Read through the listing, and wherever a line holds the word "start", return it.

(Beginning of The data)

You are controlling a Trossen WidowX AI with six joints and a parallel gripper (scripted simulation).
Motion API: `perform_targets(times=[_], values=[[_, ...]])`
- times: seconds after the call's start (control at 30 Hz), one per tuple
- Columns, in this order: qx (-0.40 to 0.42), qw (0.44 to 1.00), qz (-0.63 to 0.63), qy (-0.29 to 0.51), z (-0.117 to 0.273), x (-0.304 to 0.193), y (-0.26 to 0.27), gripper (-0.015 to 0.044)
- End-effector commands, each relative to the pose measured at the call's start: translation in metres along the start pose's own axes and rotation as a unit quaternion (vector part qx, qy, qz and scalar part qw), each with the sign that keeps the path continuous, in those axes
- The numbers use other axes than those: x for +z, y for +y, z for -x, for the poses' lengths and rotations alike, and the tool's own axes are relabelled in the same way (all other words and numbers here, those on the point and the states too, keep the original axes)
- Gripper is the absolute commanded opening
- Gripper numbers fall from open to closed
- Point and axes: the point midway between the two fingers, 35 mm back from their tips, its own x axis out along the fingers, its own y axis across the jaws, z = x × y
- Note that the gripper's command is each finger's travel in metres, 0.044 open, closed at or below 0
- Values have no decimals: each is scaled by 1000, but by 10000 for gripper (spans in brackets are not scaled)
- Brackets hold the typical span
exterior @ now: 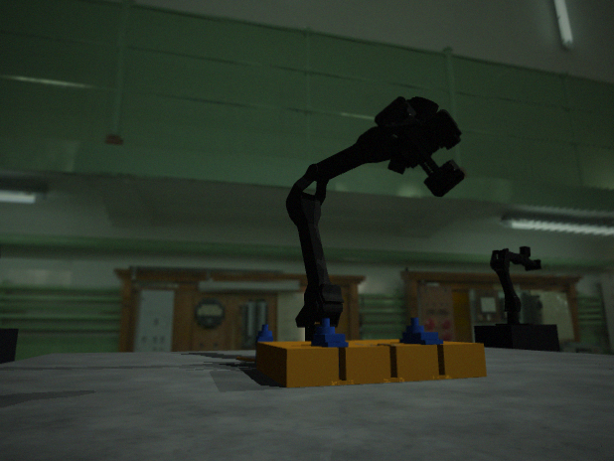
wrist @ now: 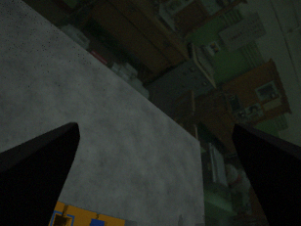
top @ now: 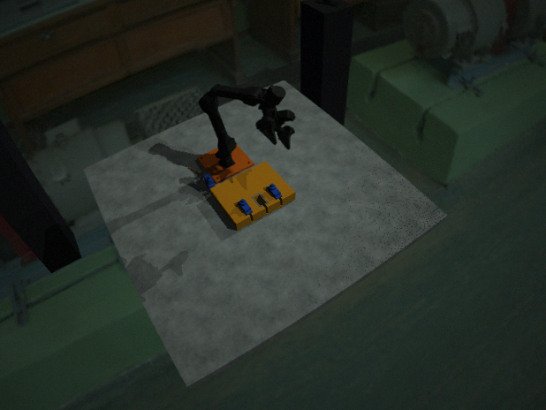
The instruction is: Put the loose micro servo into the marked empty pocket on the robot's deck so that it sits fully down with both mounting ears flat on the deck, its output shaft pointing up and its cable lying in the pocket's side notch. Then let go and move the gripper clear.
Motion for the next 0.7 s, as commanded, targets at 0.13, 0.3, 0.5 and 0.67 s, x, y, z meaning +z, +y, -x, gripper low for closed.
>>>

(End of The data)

## Problem solution
- times: seconds after the call's start (control at 30 Hz), one per tuple
- End-effector commands, each relative to the pose measured at the call's start: translation in metres along the start pose's own axes and rotation as a unit quaternion (vector part qx, qy, qz and scalar part qw), each with the sign that keeps the path continuous, in those axes

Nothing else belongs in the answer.